SOURCE DATA:
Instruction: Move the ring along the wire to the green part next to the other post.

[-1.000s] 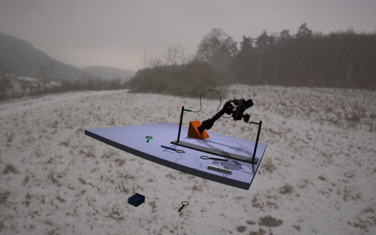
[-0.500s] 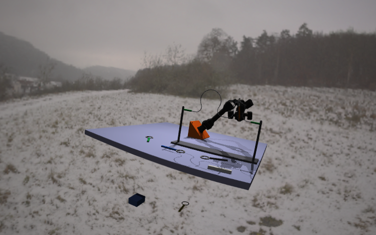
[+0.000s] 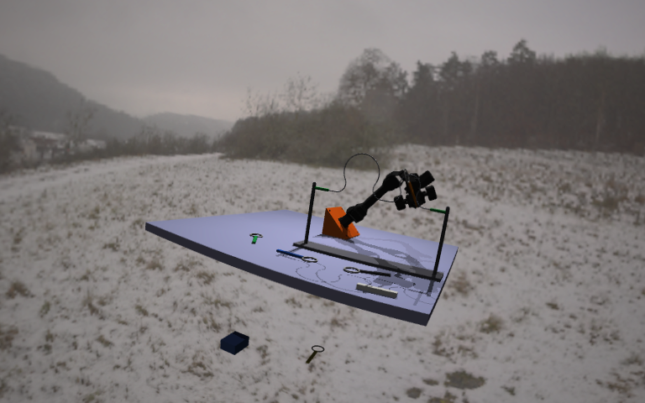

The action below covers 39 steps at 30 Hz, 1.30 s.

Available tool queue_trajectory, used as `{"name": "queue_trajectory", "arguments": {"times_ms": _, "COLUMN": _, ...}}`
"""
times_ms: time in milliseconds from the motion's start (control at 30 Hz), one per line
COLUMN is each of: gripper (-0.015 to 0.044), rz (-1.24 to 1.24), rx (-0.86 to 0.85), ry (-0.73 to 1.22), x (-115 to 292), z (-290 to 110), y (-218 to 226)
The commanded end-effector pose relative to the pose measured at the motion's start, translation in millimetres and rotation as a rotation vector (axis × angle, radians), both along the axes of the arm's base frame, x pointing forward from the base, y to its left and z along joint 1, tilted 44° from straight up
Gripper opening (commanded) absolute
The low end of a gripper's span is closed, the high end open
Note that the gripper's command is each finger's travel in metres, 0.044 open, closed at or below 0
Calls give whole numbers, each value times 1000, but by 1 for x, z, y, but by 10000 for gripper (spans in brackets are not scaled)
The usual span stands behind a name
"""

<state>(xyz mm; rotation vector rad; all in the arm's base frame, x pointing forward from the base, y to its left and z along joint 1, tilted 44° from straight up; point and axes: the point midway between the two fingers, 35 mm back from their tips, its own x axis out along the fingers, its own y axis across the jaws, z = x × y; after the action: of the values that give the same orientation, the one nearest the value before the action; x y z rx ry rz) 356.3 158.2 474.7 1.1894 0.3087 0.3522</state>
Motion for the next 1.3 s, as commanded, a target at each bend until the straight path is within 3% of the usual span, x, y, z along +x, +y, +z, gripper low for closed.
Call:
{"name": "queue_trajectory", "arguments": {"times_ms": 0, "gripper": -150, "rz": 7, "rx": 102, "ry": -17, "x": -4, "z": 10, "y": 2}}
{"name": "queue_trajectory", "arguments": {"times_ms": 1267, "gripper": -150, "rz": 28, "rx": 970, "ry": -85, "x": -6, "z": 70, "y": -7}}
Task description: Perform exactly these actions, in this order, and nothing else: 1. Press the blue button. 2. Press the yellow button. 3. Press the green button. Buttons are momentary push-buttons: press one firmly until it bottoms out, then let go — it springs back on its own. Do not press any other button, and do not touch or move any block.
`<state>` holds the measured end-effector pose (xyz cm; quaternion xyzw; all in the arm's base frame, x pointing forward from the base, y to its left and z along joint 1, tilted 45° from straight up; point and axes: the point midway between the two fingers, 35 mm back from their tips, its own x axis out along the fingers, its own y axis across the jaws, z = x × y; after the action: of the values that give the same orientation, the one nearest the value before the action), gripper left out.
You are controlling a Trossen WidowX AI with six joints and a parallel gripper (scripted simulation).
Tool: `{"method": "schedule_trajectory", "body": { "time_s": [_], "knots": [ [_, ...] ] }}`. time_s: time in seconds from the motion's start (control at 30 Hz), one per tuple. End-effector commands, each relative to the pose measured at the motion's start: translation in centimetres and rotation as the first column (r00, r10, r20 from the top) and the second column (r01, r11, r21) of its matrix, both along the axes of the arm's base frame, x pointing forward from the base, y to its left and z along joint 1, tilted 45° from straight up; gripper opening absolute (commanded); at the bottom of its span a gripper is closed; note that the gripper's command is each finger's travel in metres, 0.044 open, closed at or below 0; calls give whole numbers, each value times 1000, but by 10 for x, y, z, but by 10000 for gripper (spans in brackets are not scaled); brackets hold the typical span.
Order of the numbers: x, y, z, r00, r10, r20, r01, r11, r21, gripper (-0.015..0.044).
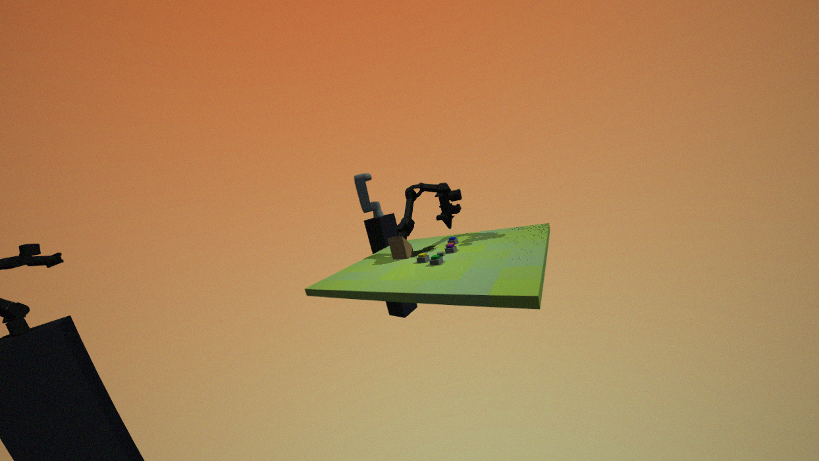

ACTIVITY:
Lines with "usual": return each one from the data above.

SOLVED EXERCISE:
The usual span stands behind a name
Motion for the next 1.3 s, as commanded, a target at each bend until the straight path is within 3% of the usual span, x, y, z along +x, +y, +z, gripper low for closed.

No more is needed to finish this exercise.